Lindsay Blackett has the right vision and the right stuff to make this happen but he cannot do it alone. Albertans have to get behind him and demand an enlightened public policy that enables, encourages and empowers our cultural creatives.

Friday, December 12, 2008

Playing For Change: Song Around the World

This is a video tht really touched me. It makes the point that we are all in this world alone and together. We have our own troubles and those we also share with everyone and everything else on the planet.

We have to learn to stand by each other. That may not be such a bad New Years Resolution.

Busy Days on Oil Sand Development Issues.

It has been quite the time on a wide range of oil sands issues and events over the past couple of weeks.

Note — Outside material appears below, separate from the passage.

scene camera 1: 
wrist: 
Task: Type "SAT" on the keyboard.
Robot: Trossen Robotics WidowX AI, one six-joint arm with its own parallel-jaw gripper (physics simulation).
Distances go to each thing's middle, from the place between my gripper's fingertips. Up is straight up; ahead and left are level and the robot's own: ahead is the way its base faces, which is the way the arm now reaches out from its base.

We have the economic elements seeing capital projects being delayed, deferred and some may even die or leave the province due to high costs, low oil prices and the evaporation of capital markets.

We have the ENGO sourced news based on a science-based report on the oil sands development adverse effects on migratory birds. Then we say a study released on seepage and leakage from toxic tailing ponds. This was all being done at a time when there is a big experts conference in Edmonton on what to do with the tailing ponds where industry floated the idea that they water may have to be treated and released into the Athabasca and Mackenzie River basins.

We also have the Alberta Land Use Framework and the Alberta Energy Strategy policy releases happening too. At the same time we have the Poznan Poland meetings on climate change that is drawing uncomplimentary international attention to oil sands development.

On the social side, yesterday I helped professionally with the communication of the Judicial Review initiative of the Athabasca Chipewyan First Nation. They are seeking a Court declaration that the Province of Alberta has to engage in meaningful consultation on the impact of oil sands projects before any leases are granted to development companies.

This is a very interesting case that challenges the current provincial policy that puts the duty to consult on industry after an oil sands lease is granted. It is not the job, nor the duty, of industry to consult with First Nations people on Treaty Rights and Traditional Use issues. It is the province’s responsibility and it is not one that can be effectively delegated to a third party.

There is nothing legally stopping Alberta from consulting in a meaningful way with First Nations on their Constitutional rights before an oil sands or any other natural resource lease is granted that impacts those rights. B.C. does it. It is just Alberta policy that creates uncertainty, additional expense and even delay in projects because of a lack of clarity and process and an ineffective policy position.

This Judicial Review application is not about money. It is about Alberta meeting its duty to consult legal obligation in advance of leasing crown lands that will have an impact Treaty Rights and Traditional uses.

With the current slowdown in the oil sands development, there is a chance to take a breath and do oil sands development right not just rapidly. Doing it right involves a comprehensive and integrated policy approach that deals effectively with the economic, environmental, societal and legal aspects of responsible oil sands development.

The advent of new provincial energy and land use policies provides a platform for a better dialogue with Albertans, including aboriginal Albertans, in the appropriate development of this crucial non-renewable resource. This ACFN legal action will likely cause the province to first say they will not discuss matters before the courts. That would be an unhelpful response towards finding a mutually beneficial resolution that would aid the province, industry and aboriginal people in finding an effective and fair resolution.

Time will tell if an enlightened policy will come forth from effective goodwill negotiations involving the province, First Nations and industry the need to consult before leases are issues. Or will there be no alternative but to have a court imposed “solution.”